Love my Secret Santa gift from waday!  Sorry for the cell phone pic.  This is gorgeously printed on metal.  A beautiful scene.  Thanks again @waday !!!   I have the perfect spot for this by my desk.


----------



## limr (Dec 20, 2017)

480sparky said:


> I just got a notification on my phone that mine has been "Delivered, In/At Mailbox."



And arrive it did! When you said "packaged with care, you were not kidding!  I can't believe I've had it for this long and haven't thanked you yet. I have no concept of time at the end of a semester. 

I absolutely love it!

Forgive the crappy cell phone shot:


----------



## jcdeboever (Dec 20, 2017)

I got mine, love it! From @limr. Thank you very much





Sent from my [device_name] using ThePhotoForum.com mobile app


----------



## Raj_55555 (Dec 22, 2017)

snowbear said:


> @Raj_55555 and I are trading photos.  This is the one I got, a shot of Hidlimane Falls, at Kodachadri (the mountain peak).  I'm trying to decide on the best mat and fame combination for this wonderful photo.
> 
> View attachment 150802
> 
> ...


Looks good - I wish I could also check how it looks and then send to you, but we all have seen how the courier system here is in the last exercise, so decided to have it printed and shipped from US. Glad you liked it. 

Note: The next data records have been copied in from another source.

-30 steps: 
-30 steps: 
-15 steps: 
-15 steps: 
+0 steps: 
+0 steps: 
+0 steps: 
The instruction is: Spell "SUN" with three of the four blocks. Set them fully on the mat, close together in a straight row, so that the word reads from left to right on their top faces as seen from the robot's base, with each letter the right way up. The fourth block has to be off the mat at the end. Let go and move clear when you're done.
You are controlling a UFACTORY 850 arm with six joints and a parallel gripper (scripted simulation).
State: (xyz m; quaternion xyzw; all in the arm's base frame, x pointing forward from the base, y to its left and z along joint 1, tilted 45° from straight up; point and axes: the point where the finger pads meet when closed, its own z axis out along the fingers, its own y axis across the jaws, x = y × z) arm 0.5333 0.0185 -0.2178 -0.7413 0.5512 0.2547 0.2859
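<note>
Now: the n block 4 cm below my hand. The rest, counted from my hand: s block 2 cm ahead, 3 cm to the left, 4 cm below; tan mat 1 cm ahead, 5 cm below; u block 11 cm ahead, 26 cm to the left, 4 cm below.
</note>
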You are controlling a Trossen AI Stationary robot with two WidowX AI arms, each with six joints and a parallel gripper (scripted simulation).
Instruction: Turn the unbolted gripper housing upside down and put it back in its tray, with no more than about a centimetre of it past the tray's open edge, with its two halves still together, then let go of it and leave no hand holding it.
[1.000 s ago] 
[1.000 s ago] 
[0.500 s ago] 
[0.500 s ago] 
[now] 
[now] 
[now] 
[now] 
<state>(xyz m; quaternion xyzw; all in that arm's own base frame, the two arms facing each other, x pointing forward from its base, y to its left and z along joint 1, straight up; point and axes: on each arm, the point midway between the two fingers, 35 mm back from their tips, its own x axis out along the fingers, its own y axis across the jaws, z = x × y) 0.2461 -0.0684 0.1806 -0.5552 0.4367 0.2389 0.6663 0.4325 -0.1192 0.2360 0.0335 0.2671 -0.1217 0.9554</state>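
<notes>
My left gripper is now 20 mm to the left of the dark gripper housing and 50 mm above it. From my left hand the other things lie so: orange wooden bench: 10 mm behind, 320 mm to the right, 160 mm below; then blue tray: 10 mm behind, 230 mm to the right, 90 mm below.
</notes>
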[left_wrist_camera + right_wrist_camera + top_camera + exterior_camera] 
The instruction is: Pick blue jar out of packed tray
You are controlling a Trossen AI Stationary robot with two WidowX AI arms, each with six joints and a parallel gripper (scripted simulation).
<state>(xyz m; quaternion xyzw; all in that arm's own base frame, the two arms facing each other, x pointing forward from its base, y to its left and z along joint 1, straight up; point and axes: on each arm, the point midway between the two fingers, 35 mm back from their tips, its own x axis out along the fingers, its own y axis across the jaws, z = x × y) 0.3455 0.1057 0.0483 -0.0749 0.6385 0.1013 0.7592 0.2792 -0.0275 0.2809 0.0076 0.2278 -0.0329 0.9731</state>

I got a call from UPS today, my package is stuck in customs and they want some documents and authorization letter. Will go there once I return to bangalore on 26th..


----------



## snowbear (Dec 22, 2017)

Raj_55555 said:


> snowbear said:
> 
> 
> > @Raj_55555 and I are trading photos.  This is the one I got, a shot of Hidlimane Falls, at Kodachadri (the mountain peak).  I'm trying to decide on the best mat and fame combination for this wonderful photo.
> ...



I got a notice it cleared -- I guess they changed their minds.  I'm glad I sent the digital.
I have all of the original paperwork.  If you need a copy of that, let me know and I'll scan it and email it.


----------



## jaomul (Dec 23, 2017)

waday said:


> Thank you @jaomul ! Sorry for the cell phone shot of such a beautiful photo.
> 
> 
> 
> ...



I'm just glad it arrived before Christmas.


----------



## jaomul (Dec 23, 2017)

Thanks @SquarePeg for great photo printed and framed 12x8


----------



## SquarePeg (Dec 24, 2017)

jaomul said:


> View attachment 151236
> 
> Thanks @SquarePeg for great photo printed and framed 12x8



YW!  Merry Christmas!


----------